Pick each line containing the word "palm" out of the data below.

[Dataset items]
* * *

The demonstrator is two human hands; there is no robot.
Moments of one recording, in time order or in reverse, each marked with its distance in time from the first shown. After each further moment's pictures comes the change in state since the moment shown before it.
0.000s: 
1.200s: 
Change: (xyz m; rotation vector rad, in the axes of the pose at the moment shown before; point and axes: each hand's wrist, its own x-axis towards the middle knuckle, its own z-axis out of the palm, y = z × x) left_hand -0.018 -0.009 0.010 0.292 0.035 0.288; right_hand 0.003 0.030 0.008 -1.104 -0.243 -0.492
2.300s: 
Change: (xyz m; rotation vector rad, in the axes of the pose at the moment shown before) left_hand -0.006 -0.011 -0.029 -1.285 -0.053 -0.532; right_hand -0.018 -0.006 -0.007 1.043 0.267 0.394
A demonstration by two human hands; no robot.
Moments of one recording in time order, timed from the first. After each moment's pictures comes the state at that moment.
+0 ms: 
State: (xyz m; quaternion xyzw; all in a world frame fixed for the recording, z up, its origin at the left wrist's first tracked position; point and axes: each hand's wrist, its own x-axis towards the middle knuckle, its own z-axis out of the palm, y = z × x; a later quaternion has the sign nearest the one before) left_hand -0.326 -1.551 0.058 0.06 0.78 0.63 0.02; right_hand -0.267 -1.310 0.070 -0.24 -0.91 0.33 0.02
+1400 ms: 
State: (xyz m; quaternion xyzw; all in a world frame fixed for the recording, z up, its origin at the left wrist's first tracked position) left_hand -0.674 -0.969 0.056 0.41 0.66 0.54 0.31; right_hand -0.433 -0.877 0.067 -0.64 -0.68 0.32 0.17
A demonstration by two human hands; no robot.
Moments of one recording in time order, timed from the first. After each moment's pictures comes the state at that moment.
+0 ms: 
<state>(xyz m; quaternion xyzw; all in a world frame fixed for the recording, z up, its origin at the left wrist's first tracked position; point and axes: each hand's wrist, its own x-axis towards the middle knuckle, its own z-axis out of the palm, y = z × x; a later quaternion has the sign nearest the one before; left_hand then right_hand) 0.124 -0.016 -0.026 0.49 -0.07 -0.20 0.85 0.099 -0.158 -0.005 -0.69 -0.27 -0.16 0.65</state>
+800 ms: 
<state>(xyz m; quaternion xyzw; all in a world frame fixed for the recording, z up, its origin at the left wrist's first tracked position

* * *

_Result_
Change: (xyz m; rotation vector rad, in the axes of the pose at the moment shown before; point and axes: each hand's wrist, its own x-axis towards the middle knuckle, its own z-axis out of the palm, y = z × x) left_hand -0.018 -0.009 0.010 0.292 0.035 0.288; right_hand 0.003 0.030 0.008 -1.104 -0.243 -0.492
State: (xyz m; quaternion xyzw; all in a world frame fixed for the recording, z up, its origin at the left wrist's first tracked position; point and axes: each hand's wrist, its own x-axis towards the middle knuckle, its own z-axis out of the palm, y = z × x; a later quaternion has the sign nearest the one before) left_hand -0.326 -1.551 0.058 0.06 0.78 0.63 0.02; right_hand -0.267 -1.310 0.070 -0.24 -0.91 0.33 0.02
<state>(xyz m; quaternion xyzw; all in a world frame fixed for the recording, z up, its origin at the left wrist's first tracked position; point and axes: each hand's wrist, its own x-axis towards the middle knuckle, its own z-axis out of the palm, y = z × x; a later quaternion has the sign nearest the one before; left_hand then right_hand) 0.124 -0.016 -0.026 0.49 -0.07 -0.20 0.85 0.099 -0.158 -0.005 -0.69 -0.27 -0.16 0.65</state>

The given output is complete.